L'appel est arrivé lundi dernier, au lendemain de notre chronique sur le nouveau design du boîtier de commande d'automatisation d'Hydro-Québec.

Le citoyen qui a vu apparaître devant chez lui le premier boîtier nouveau genre a appelé La Presse pour dénoncer tout l'équipement industriel qui l'accompagne encore, de haut en bas du poteau.

 

C'est tout le problème du transport d'électricité par voie aérienne plutôt que souterraine. En attendant l'idéal coûteux d'un réseau de distribution enfoui, une étudiante de l'École de design industriel de l'Université de Montréal a proposé une réponse intermédiaire mieux intégrée. Elle a participé à la mise au point du boîtier et a décidé, pour son projet de fin d'études de premier cycle, d'élargir la réflexion. Elle a eu sa première prise de conscience en regardant par la fenêtre de sa chambre: on y voyait un poteau d'électricité chargé comme un arbre de Noël gothique. Elle s'est rapidement aperçue que le problème dépassait Hydro-Québec. Une proportion de plus en plus importante des fils et accessoires aériens servent aux télécommunications - téléphonie et télévision haute vitesse, câblodistribution, etc. S'y ajoutent encore les panneaux de signalisation urbains et les feux de circulation.

«Il n'y a aucune coordination, ça devient une cacophonie», dit Tatjana Leblanc, professeure à l'École de design industriel et tuteure du projet de fin d'études.

Pour y mettre un peu d'harmonie, Yolaine Turcotte a imaginé un système modulaire dont l'élément de base est un lampadaire en aluminium. À son sommet s'enfiche une rallonge amovible pour la distribution de l'électricité et des télécommunications. Le système pourrait ainsi s'implanter par étapes. «L'idée était d'y aller de façon graduelle, en conservant la position des poteaux actuels», explique l'étudiante.

Le lampadaire surmonte une base élargie où seraient cachés les dispositifs des différents utilisateurs - commande des feux de circulation... ou d'automatisation électrique, par exemple. La hampe du lampadaire et le mât de distribution sont creux et peuvent donc accueillir les fils en toute discrétion.

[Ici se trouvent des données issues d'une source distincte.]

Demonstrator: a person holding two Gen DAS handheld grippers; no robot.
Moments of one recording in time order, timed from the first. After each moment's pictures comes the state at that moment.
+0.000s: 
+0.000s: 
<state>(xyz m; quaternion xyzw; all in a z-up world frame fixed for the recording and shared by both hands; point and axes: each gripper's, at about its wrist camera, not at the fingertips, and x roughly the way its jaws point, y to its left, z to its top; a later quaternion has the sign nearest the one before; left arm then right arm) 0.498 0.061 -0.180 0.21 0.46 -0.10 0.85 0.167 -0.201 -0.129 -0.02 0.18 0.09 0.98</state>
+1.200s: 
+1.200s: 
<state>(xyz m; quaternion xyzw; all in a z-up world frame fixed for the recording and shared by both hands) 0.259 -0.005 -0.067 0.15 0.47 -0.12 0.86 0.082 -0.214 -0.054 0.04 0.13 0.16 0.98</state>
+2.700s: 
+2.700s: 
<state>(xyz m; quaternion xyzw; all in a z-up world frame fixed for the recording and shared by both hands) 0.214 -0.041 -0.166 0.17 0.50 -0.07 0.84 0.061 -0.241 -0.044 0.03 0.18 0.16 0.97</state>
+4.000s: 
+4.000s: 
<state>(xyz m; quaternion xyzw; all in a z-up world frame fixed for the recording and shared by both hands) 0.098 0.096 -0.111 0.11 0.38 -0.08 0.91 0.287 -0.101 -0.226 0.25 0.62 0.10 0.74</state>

Cette base, qui permettrait une future connexion souterraine, est revêtue d'un caoutchouc suffisamment épais pour qu'on puisse y agrafer les annonces de minet perdu ou de vente-débarras. «C'est une communication de quartier qui va demeurer», observe Yolaine Turcotte.

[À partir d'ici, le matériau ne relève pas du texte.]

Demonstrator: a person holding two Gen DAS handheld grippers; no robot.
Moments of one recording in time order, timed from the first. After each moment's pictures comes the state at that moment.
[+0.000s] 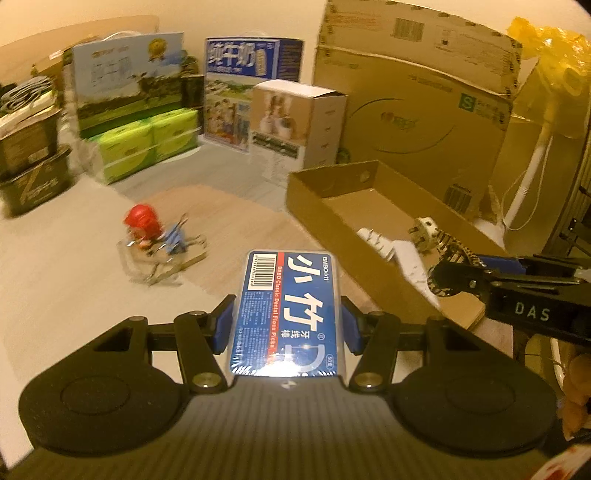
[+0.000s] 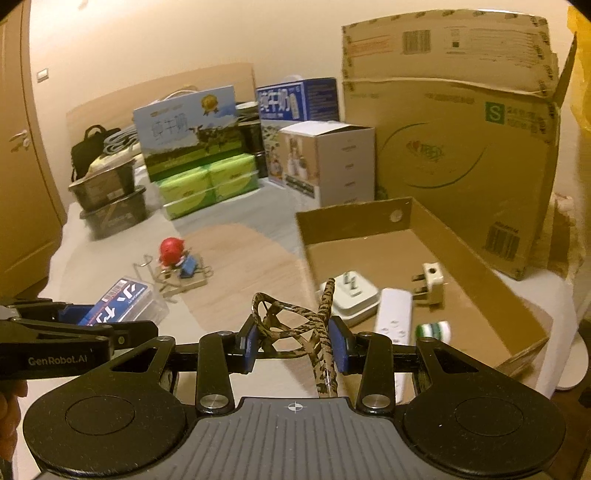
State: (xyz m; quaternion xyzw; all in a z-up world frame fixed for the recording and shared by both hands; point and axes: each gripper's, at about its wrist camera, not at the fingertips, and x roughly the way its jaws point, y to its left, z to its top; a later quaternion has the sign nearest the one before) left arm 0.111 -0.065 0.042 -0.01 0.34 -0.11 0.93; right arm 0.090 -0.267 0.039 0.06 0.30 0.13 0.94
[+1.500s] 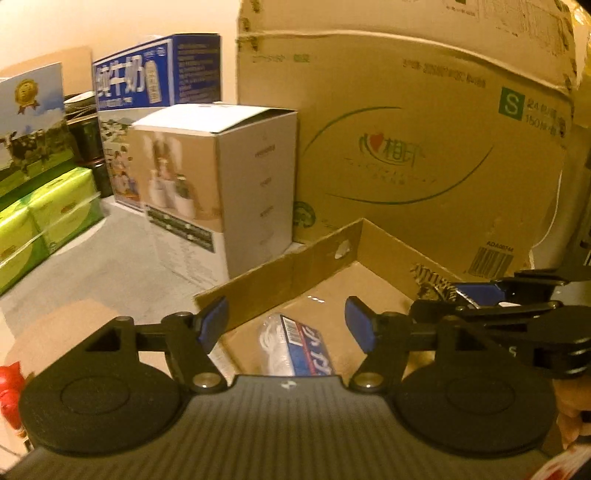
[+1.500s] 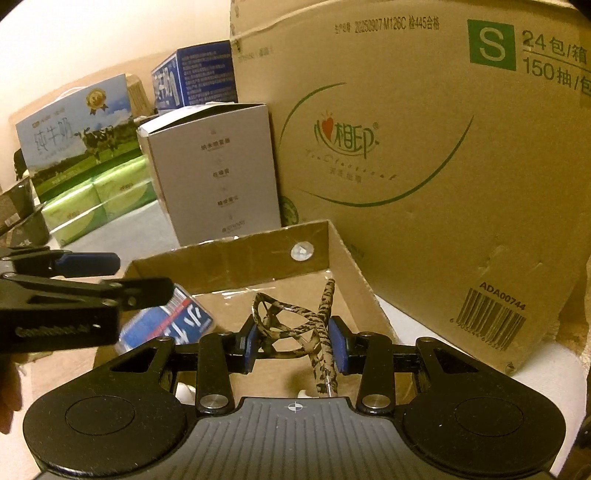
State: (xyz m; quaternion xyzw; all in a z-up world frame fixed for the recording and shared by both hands) left arm 0.330 -0.171 0.009 0.03 0.31 -0.15 0.94; right arm 0.295 -0.365 -0.015 0.06 0.33 0.10 0.94
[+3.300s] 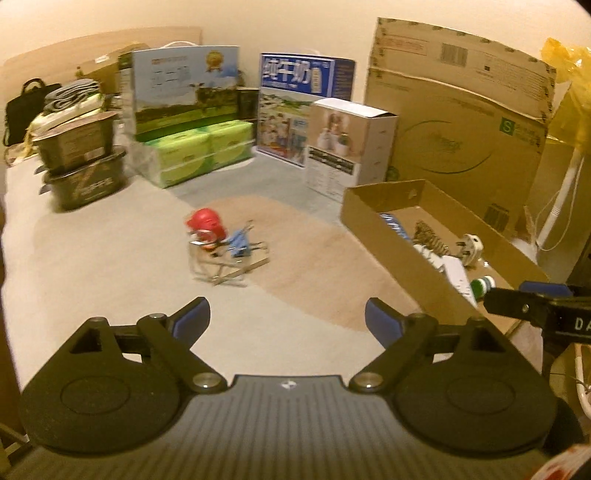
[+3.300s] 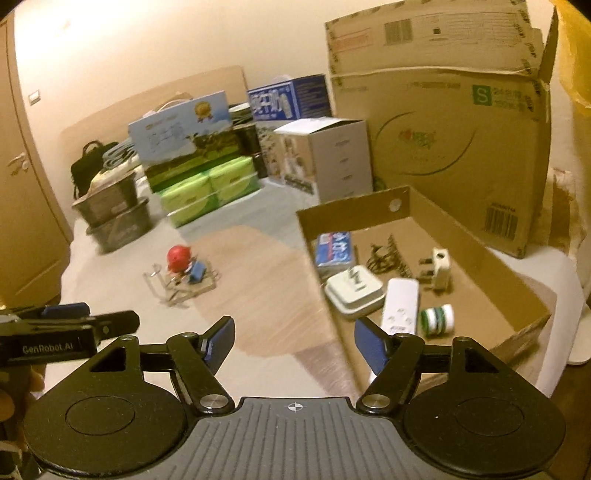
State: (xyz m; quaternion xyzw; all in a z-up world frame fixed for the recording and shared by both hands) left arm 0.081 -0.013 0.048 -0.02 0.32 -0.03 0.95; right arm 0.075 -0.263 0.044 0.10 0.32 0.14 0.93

Au lieu d'être suspendus sur des traverses comme sur un séchoir à linge, les fils se fixent directement au mât, l'un au-dessus de l'autre, avec «des connecteurs étanches à déclenchement contrôlé en cas de verglas», explique-t-elle. Ils traversent ainsi le ciel comme une portée musicale, plus discrète que l'actuelle résille tendue au-dessus de la rue.

Dans la proposition de Yolaine Turcotte, les transformateurs ne sont plus accrochés en grappe mais enfilés sur le mât comme des tomates sur une brochette. Le mât de distribution et l'ensemble des fils ont la même couleur claire afin de mieux se fondre dans le décor.

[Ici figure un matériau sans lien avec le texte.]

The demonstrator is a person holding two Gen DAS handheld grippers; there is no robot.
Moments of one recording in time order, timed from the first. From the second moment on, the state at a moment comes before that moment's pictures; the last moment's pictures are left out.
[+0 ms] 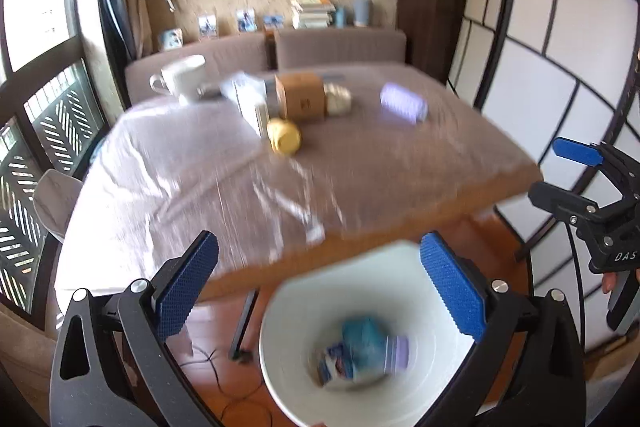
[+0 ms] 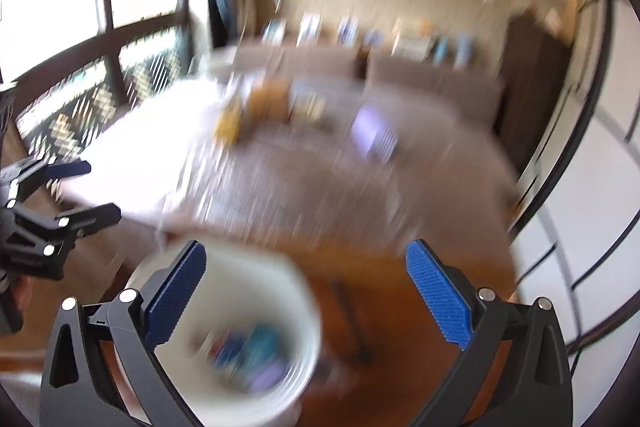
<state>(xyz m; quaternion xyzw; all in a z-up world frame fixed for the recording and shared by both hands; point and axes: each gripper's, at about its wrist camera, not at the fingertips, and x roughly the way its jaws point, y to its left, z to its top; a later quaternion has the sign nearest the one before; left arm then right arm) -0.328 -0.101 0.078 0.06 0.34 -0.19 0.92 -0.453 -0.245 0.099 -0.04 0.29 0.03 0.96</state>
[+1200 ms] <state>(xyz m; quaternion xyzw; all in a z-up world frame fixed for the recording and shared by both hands) -0.149 -0.145 0.028 0.02 0.46 -0.10 0.88 -0.199 -0.312 0.033 0.02 0.40 0.04 0.91</state>
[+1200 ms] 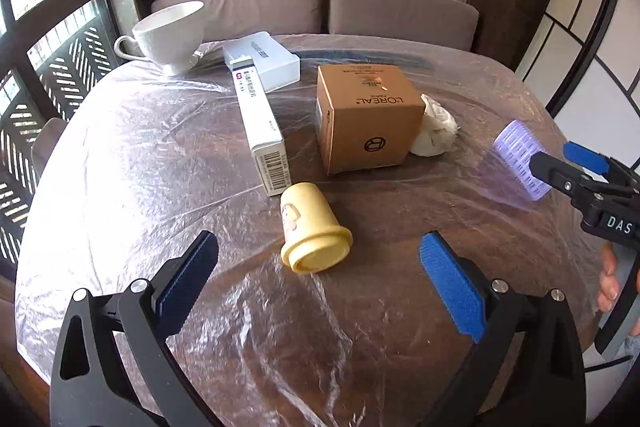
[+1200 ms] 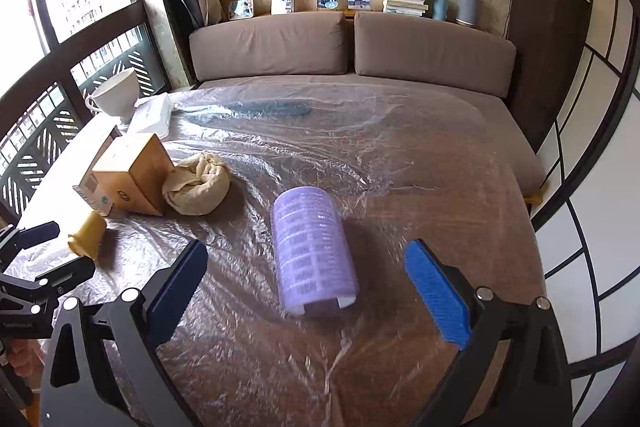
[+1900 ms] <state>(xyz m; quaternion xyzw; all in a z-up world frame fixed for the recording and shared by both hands) -0.133 -0.151 0.015 0.03 0.46 -0.13 0.88 -0.182 -0.307 0.011 0.01 0.43 0.04 0.90</state>
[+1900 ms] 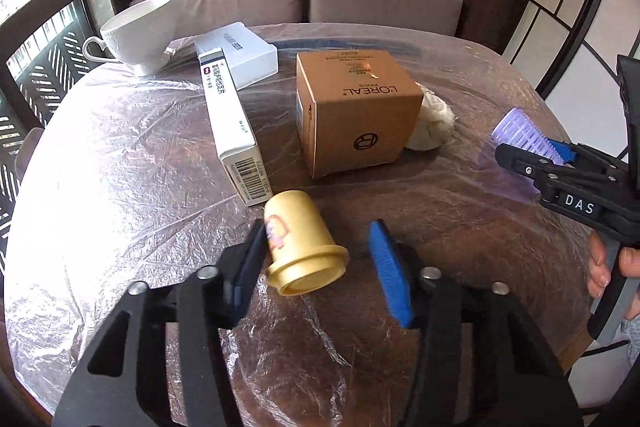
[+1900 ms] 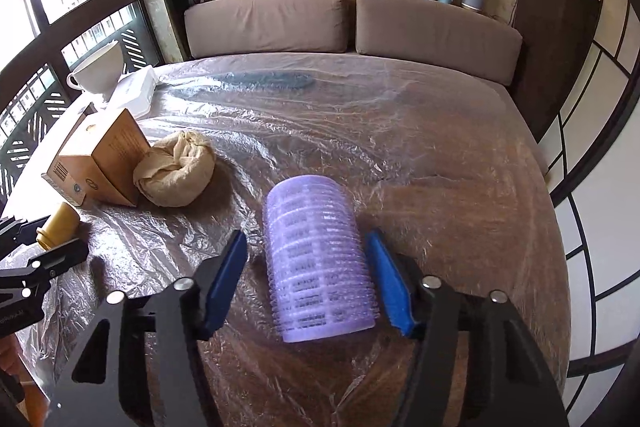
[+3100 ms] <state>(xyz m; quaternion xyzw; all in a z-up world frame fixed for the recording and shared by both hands) -0.180 -0.137 0.031 -0.01 0.46 -0.13 0.88 -0.279 -0.272 0.034 0.09 0.44 0.13 0.89</state>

Les problèmes techniques ne sont pas réglés, tant s'en faut. Le projet est teinté d'idéalisme. Mais la réflexion de Yolaine Turcotte a le - grand - mérite de s'attaquer au problème dans une vision globale qui tient compte de la majorité des enjeux. «On y trouve souvent des occasions d'innovation inespérées», assure l'étudiante, qui fait maintenant des études de maîtrise. Elle prépare une demande de subvention dans le but de poursuivre son étude avec une équipe pluridisciplinaire.